▶ **WHAT IS BEING ASKED**
Would you give the listing back word for word once its pictures are removed?

▶ **PROVIDED MATERIAL**
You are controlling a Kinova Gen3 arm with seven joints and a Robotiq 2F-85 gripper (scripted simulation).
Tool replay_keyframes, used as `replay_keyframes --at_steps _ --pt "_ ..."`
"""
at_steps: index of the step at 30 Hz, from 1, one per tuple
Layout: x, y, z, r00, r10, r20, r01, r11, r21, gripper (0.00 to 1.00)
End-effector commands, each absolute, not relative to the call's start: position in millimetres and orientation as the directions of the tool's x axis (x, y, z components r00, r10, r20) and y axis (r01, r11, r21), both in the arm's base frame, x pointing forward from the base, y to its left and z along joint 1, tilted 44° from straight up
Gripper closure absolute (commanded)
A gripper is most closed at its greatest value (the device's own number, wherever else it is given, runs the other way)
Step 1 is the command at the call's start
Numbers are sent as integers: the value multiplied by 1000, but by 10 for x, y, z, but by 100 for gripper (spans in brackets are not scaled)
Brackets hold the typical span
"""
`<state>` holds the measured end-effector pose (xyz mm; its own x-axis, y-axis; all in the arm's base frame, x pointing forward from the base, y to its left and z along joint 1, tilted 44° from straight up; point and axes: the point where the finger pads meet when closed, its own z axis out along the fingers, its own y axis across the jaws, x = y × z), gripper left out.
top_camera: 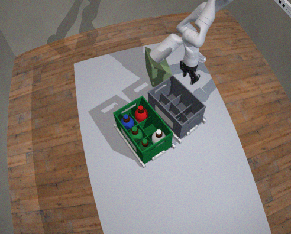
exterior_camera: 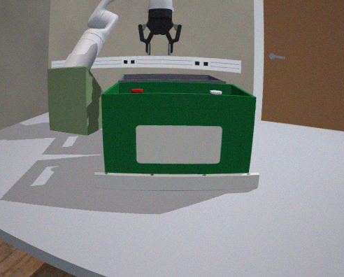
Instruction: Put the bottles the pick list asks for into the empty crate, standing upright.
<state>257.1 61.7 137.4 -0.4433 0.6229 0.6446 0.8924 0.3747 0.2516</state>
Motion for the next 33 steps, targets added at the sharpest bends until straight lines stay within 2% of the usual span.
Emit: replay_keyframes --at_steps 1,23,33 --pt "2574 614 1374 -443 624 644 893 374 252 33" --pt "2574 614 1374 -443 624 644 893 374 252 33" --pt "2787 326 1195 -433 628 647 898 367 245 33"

▶ **TASK RESPONSE**
You are controlling a Kinova Gen3 arm with seven joints and a Robotiq 2F-85 gripper (scripted simulation).
Tool replay_keyframes, used as `replay_keyframes --at_steps _ --pt "_ ..."`
"""
at_steps: index of the step at 30 Hz, from 1, one per tuple
Layout: x, y, z, r00, r10, r20, r01, r11, r21, gripper (0.00 to 1.00)
End-effector commands, each absolute, not relative to the call's start: position in millimetres and orientation as the directions of the tool's x axis (x, y, z components r00, r10, r20) and y axis (r01, r11, r21), both in the arm's base frame, x pointing forward from the base, y to its left and z along joint 1, tilted 44° from straight up
Gripper closure absolute (commanded)
A gripper is most closed at its greatest value (the device's own number, wherever else it is given, runs the other way)
Step 1 is the command at the call's start
Numbers are sent as integers: the value multiplied by 1000, but by 10 for x, y, z, but by 100 for gripper (spans in brackets are not scaled)
Brackets hold the typical span
"""
`<state>` holds the measured end-effector pose (xyz mm; its own x-axis, y-axis; all in the arm's base frame, x pointing forward from the base, y to its left and z along joint 1, tilted 44° from straight up; point and axes: the point where the finger pads meet when closed, its own z axis out along the fingers, its own y axis across the jaws, x = y × z), gripper left out.
top_camera: 
exterior_camera: 
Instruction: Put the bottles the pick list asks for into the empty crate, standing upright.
<state>257.1 61.7 137.4 -0.4433 0.6229 0.6446 0.8924 0.3747 0.2516</state>
Motion for the next 33 steps, targets added at the sharpest bends until straight lines stay within 2% of the usual span.
Emit: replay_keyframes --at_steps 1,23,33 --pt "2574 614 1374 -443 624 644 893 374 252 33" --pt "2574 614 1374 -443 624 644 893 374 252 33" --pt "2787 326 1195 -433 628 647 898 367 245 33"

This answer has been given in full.